Copy out the lines of the records below, and only those lines, from the one with "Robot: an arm" through the one with "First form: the", exactly as they appear.
• • • • • • •
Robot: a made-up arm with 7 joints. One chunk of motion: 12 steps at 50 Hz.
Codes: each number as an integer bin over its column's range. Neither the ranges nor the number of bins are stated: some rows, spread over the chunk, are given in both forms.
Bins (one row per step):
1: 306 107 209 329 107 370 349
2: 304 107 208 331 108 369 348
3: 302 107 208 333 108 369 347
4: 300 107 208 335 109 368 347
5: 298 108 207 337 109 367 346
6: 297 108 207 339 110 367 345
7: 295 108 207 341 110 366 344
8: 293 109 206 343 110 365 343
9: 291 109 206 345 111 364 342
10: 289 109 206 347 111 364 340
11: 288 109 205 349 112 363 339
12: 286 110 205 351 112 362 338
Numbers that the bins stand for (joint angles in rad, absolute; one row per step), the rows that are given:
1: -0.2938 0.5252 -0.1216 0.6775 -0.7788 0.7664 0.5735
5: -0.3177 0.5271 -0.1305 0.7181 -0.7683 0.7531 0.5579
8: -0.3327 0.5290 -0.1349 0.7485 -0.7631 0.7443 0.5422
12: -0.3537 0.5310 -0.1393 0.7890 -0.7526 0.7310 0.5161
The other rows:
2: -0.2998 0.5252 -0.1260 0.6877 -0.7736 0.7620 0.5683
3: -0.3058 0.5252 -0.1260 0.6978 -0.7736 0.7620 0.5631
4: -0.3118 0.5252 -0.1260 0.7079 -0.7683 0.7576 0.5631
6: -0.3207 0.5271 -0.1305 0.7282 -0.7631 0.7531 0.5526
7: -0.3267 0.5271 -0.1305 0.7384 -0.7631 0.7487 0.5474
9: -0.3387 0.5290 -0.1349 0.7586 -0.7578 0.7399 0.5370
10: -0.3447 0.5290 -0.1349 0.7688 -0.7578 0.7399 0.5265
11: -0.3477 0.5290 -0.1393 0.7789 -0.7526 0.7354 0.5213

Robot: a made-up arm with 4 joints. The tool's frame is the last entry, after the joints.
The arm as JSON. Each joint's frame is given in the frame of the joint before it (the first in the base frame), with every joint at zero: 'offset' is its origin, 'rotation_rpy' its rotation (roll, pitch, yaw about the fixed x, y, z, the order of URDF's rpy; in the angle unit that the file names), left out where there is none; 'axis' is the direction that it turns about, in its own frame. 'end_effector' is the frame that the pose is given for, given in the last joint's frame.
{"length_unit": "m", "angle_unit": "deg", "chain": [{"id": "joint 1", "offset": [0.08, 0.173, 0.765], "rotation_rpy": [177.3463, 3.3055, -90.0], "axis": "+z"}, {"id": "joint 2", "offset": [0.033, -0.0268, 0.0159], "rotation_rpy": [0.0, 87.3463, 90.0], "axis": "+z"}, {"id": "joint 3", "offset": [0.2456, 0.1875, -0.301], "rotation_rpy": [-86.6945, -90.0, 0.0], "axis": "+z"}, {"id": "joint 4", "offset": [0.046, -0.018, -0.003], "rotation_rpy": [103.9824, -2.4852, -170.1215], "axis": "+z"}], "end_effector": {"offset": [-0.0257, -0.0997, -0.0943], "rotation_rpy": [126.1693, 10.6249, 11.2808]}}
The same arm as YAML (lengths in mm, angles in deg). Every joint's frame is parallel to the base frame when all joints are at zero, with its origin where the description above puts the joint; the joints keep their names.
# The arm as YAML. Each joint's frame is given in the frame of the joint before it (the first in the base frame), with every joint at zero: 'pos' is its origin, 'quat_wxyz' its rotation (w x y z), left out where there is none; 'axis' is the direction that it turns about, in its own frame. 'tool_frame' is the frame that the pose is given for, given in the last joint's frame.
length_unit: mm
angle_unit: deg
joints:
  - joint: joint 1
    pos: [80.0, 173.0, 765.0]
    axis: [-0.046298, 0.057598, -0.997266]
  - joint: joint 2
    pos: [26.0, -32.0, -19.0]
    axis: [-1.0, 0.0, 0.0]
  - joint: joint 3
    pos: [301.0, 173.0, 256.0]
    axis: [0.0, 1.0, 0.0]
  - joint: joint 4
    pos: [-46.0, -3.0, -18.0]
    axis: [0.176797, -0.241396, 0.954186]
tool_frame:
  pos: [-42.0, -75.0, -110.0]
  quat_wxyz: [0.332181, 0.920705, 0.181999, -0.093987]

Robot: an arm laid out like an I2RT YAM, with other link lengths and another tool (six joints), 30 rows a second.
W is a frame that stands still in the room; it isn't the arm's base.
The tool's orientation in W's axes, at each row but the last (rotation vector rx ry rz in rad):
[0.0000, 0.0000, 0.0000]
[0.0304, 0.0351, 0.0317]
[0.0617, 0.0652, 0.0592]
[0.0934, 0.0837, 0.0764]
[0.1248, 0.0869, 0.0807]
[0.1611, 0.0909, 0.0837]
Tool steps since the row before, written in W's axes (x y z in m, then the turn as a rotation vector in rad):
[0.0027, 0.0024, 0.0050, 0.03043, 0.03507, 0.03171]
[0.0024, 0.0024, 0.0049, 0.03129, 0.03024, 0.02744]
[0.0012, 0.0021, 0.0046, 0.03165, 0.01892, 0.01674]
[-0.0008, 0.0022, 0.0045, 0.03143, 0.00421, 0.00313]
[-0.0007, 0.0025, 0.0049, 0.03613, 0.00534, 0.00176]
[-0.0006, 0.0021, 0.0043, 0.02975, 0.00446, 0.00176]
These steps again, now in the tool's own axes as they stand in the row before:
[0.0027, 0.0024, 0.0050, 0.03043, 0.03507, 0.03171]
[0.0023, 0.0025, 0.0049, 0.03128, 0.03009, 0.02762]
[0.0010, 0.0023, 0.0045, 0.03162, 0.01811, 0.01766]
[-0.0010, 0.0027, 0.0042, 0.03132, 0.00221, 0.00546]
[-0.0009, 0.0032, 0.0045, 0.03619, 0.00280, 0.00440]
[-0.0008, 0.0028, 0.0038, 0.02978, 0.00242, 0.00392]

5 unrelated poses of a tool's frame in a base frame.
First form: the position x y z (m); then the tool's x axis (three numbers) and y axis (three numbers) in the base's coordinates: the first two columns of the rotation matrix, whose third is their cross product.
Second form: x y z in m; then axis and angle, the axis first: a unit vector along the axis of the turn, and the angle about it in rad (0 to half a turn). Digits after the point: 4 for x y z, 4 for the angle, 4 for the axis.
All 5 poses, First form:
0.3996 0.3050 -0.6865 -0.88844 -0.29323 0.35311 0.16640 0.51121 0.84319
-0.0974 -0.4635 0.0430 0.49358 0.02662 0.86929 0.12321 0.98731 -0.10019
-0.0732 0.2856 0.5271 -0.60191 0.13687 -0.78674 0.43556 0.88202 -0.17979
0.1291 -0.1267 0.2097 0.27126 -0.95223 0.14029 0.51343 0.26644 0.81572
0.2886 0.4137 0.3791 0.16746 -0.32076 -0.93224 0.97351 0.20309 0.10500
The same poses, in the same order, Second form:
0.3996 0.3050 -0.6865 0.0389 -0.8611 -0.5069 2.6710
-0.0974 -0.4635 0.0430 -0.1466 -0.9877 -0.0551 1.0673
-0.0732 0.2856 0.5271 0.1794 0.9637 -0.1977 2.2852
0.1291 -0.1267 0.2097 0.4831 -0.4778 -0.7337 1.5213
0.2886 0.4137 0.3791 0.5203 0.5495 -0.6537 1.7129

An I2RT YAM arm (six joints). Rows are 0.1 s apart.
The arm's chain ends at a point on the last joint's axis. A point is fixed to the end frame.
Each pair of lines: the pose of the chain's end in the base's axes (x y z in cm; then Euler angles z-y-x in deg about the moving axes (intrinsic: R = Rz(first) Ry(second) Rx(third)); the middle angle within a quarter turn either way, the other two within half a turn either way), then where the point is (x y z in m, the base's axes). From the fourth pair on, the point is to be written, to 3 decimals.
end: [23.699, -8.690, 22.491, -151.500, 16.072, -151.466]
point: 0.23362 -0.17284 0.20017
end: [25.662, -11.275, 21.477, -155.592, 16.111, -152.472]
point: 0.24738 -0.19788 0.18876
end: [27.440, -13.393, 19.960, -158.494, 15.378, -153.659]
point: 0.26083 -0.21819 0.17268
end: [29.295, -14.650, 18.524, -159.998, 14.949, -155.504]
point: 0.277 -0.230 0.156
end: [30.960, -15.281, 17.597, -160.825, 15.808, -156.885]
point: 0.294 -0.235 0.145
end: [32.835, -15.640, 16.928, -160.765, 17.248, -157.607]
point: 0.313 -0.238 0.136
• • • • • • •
• _RESPONSE BELOW_
Robot: an arm laid out like an I2RT YAM, with other link lengths and another tool (six joints), 30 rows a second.
W is a frame that stands still in the room; it isn't the arm's base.
The tool's orientation in W's axes, at each row but the last (rotation vector rx ry rz in rad):
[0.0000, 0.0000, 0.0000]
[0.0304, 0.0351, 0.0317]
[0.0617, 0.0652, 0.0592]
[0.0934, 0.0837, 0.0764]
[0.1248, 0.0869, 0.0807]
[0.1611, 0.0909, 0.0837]
Tool steps since the row before, written in W's axes (x y z in m, then the turn as a rotation vector in rad):
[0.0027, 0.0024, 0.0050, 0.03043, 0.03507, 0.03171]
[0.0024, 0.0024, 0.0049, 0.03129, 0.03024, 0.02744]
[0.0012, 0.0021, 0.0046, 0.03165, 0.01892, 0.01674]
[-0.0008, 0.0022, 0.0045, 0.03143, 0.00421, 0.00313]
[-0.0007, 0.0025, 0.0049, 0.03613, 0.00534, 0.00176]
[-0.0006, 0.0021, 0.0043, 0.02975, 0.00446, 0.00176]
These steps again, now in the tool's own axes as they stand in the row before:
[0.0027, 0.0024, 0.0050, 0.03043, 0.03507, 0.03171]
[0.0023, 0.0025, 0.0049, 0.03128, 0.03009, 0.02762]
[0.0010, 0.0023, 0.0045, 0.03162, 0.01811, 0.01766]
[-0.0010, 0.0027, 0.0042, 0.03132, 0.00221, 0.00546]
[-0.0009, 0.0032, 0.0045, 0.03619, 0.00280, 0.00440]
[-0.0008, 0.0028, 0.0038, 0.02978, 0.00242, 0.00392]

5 unrelated poses of a tool's frame in a base frame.
First form: the position x y z (m); then the tool's x axis (three numbers) and y axis (three numbers) in the base's coordinates: the first two columns of the rotation matrix, whose third is their cross product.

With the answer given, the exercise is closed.